_WHAT YOU ARE ASKED TO DO:_ Set down the listing below again, exactly as written.

_INFORMATION SUPPLIED:_
○ ○ ○ ○ ○

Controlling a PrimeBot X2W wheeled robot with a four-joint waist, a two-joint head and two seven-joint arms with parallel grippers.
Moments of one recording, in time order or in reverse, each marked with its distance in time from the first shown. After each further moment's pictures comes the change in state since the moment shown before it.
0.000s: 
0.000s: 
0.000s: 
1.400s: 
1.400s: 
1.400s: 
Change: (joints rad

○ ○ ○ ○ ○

_WRITTEN SOLUTION:_
Controlling a PrimeBot X2W wheeled robot with a four-joint waist, a two-joint head and two seven-joint arms with parallel grippers.
Moments of one recording, in time order or in reverse, each marked with its distance in time from the first shown. After each further moment's pictures comes the change in state since the moment shown before it.
0.000s: 
0.000s: 
0.000s: 
1.400s: 
1.400s: 
1.400s: 
Change: (joints rad

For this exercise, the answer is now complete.